主因は、米国の金融引き締めにより、日米金利差が拡大していることと、世界的にエネルギー価格が上昇していることである。米国のインフレ率が8%を超えるなかで、連邦準備制度理事会(Federal Reserve Board)は金利引き上げを急いでいる。3月16日に25bp(ベーシスポイント、1bp=0.01%)の利上げ、5月4日に50bpの利上げと量的緩和の縮小を決定した。今後も米国のインフレ率が顕著に低下しなければ、金利上昇が続き、円安もさらに進行しそうだ。
急速な円安を経て、「悪い円安」論が盛んになってきた。これまでの円安では、輸出企業の国内生産・輸出量の増加につながるメリットが強調されていた。9年前、日銀の黒田東彦総裁による異次元緩和で円安が引き起こされて、デフレが終わり、その後のアベノミクスの成功につながったことは記憶に新しい。
では、なぜ今回の円安が「悪」になっているのだろうか。円安をストップするために日本も金利を上げるべきなのだろうか。「悪い円安」の主な理由は、輸入物価上昇が食品やガソリンの価格上昇を引き起こし消費者の生活を直撃する、日本の資産が安くなり外国人が土地建物を買いあさる、という点だ。さらに、これまでメリットとされていた、インバウンド観光客の爆買いや、輸出企業への好影響も小さい、と考えられるようになってきた。ひとつずつ検討しよう。

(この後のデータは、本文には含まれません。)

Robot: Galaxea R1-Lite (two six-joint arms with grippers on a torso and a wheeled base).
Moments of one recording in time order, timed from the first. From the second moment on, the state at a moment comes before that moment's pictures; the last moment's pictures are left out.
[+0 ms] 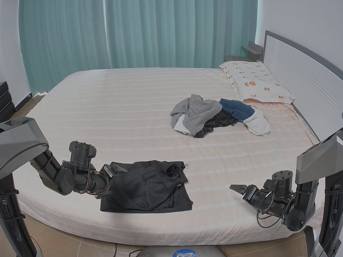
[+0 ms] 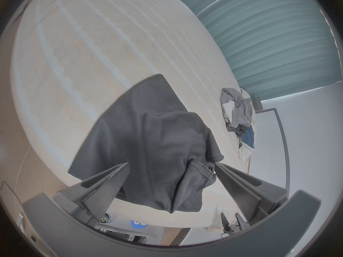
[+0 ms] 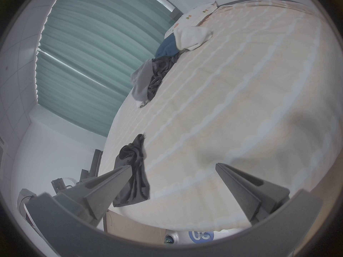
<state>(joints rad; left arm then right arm) -0.18 2.11 -0.72 -0.57 -0.27 -1.00 0.36 2.30 -0.23 -1.55 0.07 0.93</state>
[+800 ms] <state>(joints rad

通貨安が輸入価格を上昇させて消費者物価上昇につながることはある。生鮮食品や、食用油など加工食品では、顕著な価格上昇が起きていて、消費者の不満も聞かれる。ガソリン価格も高止まりしている。
しかし、最近の生鮮食品の価格やエネルギー価格の上昇の主な要因は、ウクライナへのロシア侵略とロシアへの経済制裁の影響による世界的なエネルギー価格、穀物価格の上昇、コロナとロシアのダブルの影響で物流が滞ったことが大きい。消費者物価指数に対する純粋な円安の影響はそれほど大きくない。

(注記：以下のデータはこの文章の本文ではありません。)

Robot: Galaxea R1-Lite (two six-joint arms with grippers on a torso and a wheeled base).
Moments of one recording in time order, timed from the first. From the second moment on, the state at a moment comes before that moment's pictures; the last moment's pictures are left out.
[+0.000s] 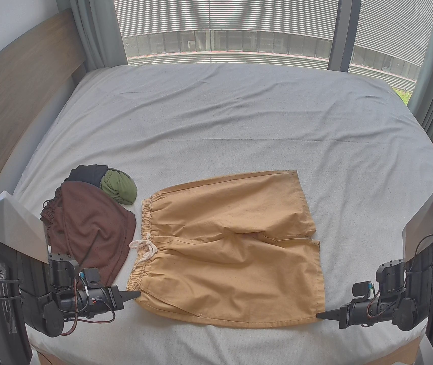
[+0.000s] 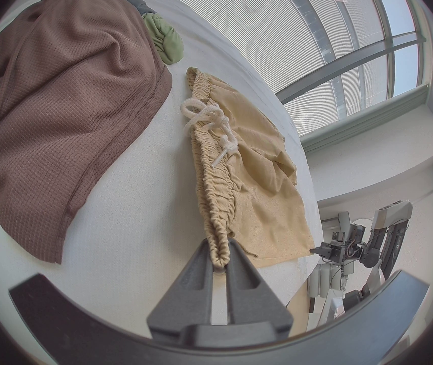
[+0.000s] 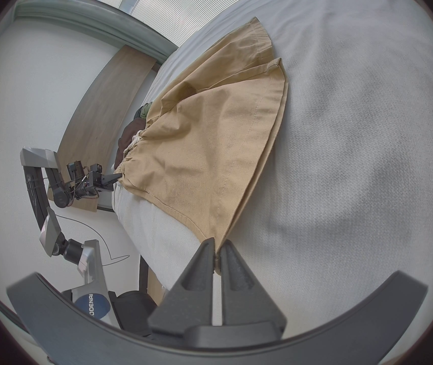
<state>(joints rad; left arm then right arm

日本の資産の価格が、ドルベースで見て安くなり、外国人(正確には「非居住者」)が日本の不動産の購入を増やしていることも、しばしばニュースになる。しかし、外国人が日本の不動産を取得して、日本人が海外の不動産を取得するのは、資産の分散化の観点から双方に望ましいことであり、(取得資産が安全保障上問題のある土地建物ではない限り)歓迎されるべきことである。(ニセコのように)外国企業によるリゾート開発で周辺土地の価値も上がるようならば、大歓迎すべきである。